Section Torsion Constant: Overrides the torsional constant (J) of the assigned section. Used for torsional stiffness computation (GJ).

Section Inertia Y: Overrides the moment of inertia about the local y-axis (Iyy). Used for bending stiffness computation (EIy).

Section Inertia Z: Overrides the moment of inertia about the local z-axis (Izz). Used for bending stiffness computation (EIz).

Material Modulus of Elasticity: Overrides the Young's modulus (E) of the assigned material for this element.

Material Poisson's Ratio: Overrides the Poisson's ratio (ν) of the assigned material for this element. Used to compute the shear modulus G = E / (2(1+ν)).

Modulus of Elasticity Factor: A multiplier applied to the material's modulus of elasticity. The effective modulus is (E × Factor). Use this instead of an absolute override when you want to scale the existing value (e.g., 0.5 for cracked section properties).

Poisson's Ratio Factor: A multiplier applied to the material's Poisson's ratio.

Section Area Factor: A multiplier applied to the section's cross-sectional area. Useful for modeling partial section effectiveness.

Section Shear Area Y Factor: A multiplier applied to the section's shear area in the Y direction.

Section Shear Area Z Factor: A multiplier applied to the section's shear area in the Z direction.

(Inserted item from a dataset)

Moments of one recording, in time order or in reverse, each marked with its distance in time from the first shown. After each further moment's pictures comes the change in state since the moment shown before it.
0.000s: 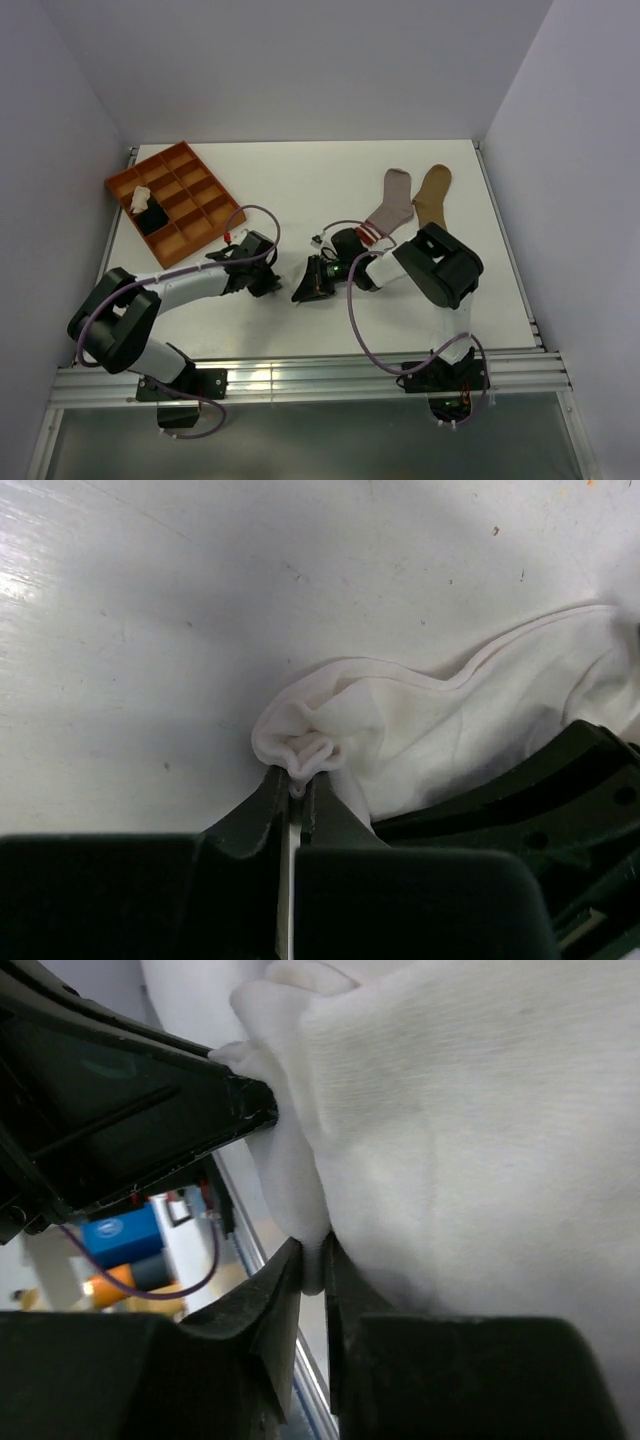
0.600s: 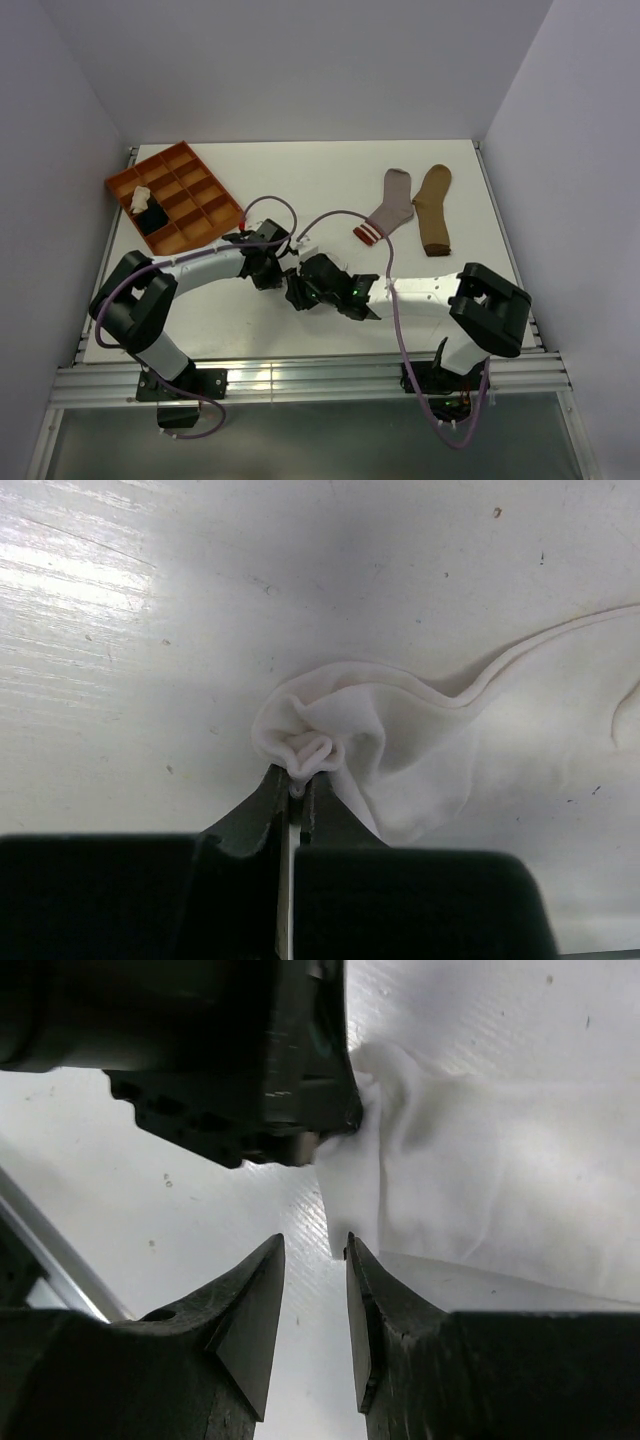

Section Torsion Constant Factor: A multiplier applied to the section's torsional constant.

Section Inertia Y Factor: A multiplier applied to the section's moment of inertia about the Y axis.

Section Inertia Z Factor: A multiplier applied to the section's moment of inertia about the Z axis.

Is Rigid: When set to Yes, the element is treated as infinitely rigid, ignoring the assigned section's stiffness properties. Used for rigid links, rigid offsets, and rigid diaphragm connections. A section must still be assigned even though its properties are ignored.

Geometric Nonlinear: When set to Yes, enables geometric nonlinearity (large displacement/P-delta effects) for this element during nonlinear analysis. The element stiffness matrix is updated at each iteration to account for the deformed geometry.

Group

Group: The FE group to which this element belongs. Groups are used to organize elements for load application, result extraction, staged construction, and filtering purposes.

Time Dependent

Casting Day: The day on which the element's concrete was cast, used for time-dependent staged construction analysis. The element's age at any construction stage is computed as (Stage Construction Day − Casting Day). This age is used to determine concrete strength, modulus of elasticity, creep, and shrinkage behavior per the CEB-FIP 1990 code.